**What this task involves**. From the first line of the listing to the last, set down everything exactly, but skip the images.

=-=-=

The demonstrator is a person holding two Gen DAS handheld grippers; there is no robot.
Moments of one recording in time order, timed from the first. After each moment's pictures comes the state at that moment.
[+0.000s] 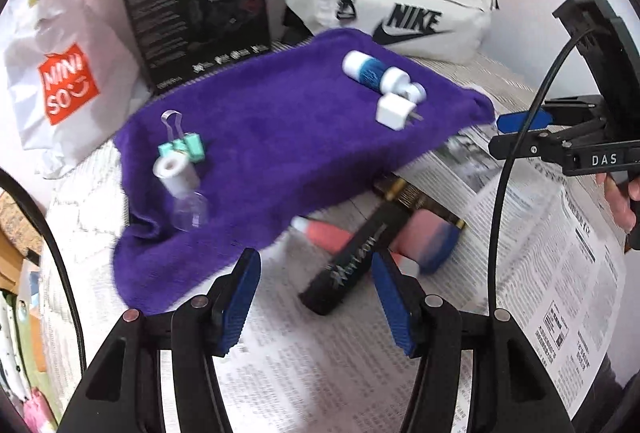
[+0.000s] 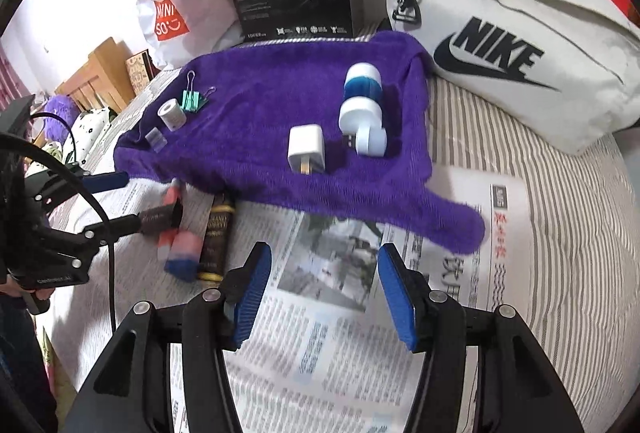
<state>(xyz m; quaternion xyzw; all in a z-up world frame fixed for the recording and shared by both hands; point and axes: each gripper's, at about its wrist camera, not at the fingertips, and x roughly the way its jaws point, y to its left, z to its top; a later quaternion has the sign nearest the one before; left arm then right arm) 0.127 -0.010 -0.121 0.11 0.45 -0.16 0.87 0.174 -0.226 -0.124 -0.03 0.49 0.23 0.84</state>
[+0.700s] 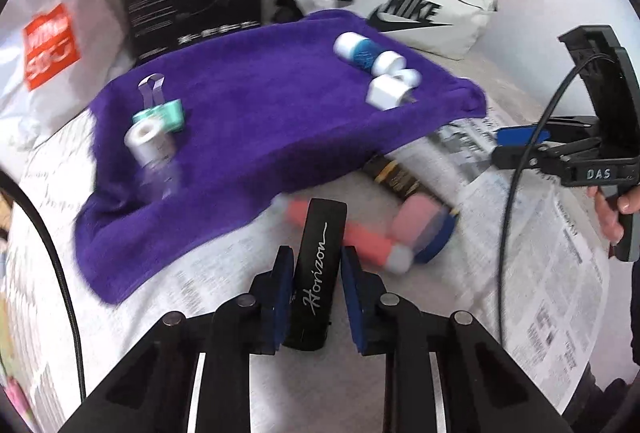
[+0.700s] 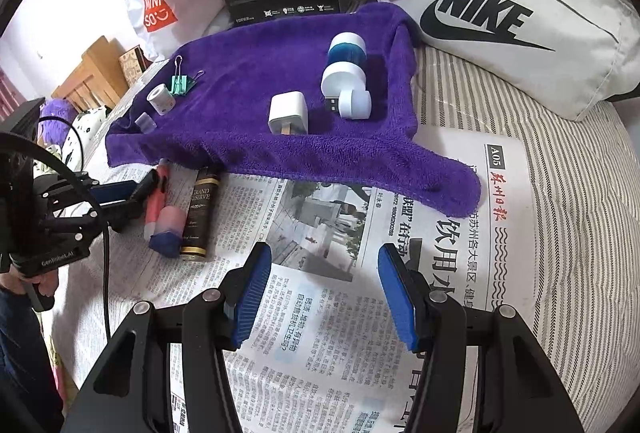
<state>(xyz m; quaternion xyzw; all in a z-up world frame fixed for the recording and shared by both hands) 0.125 0.002 -0.140 0.06 0.47 -0.17 0.86 0.171 -0.239 -0.140 -0.02 0.51 0.22 0.83</state>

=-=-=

**Exercise output**.
The demonstrator is a person holding two Gen DAS handheld grippers; there is no robot.
Moments of one recording in time order, timed from the first. After each moment's pictures comes the state at that moment.
[+0.000s] 
[+0.000s] 
<state>(xyz m; quaternion xyzw; all in a z-up world frame fixed for the recording and shared by both hands; point and axes: each gripper's, at about its wrist camera, not at the fingertips, and x roughly the way its jaws point, y to its left, z to its top; a later quaternion has the sign nearest the one before; left arm then right arm) 0.127 -0.010 -0.121 0.11 0.45 -0.16 0.87 0.174 -0.226 -0.124 -0.03 0.49 0.23 0.84</state>
[+0.700s] 
[+0.700s] 
<state>(xyz m; quaternion xyzw; all in a z-up world frame fixed for the recording and shared by both hands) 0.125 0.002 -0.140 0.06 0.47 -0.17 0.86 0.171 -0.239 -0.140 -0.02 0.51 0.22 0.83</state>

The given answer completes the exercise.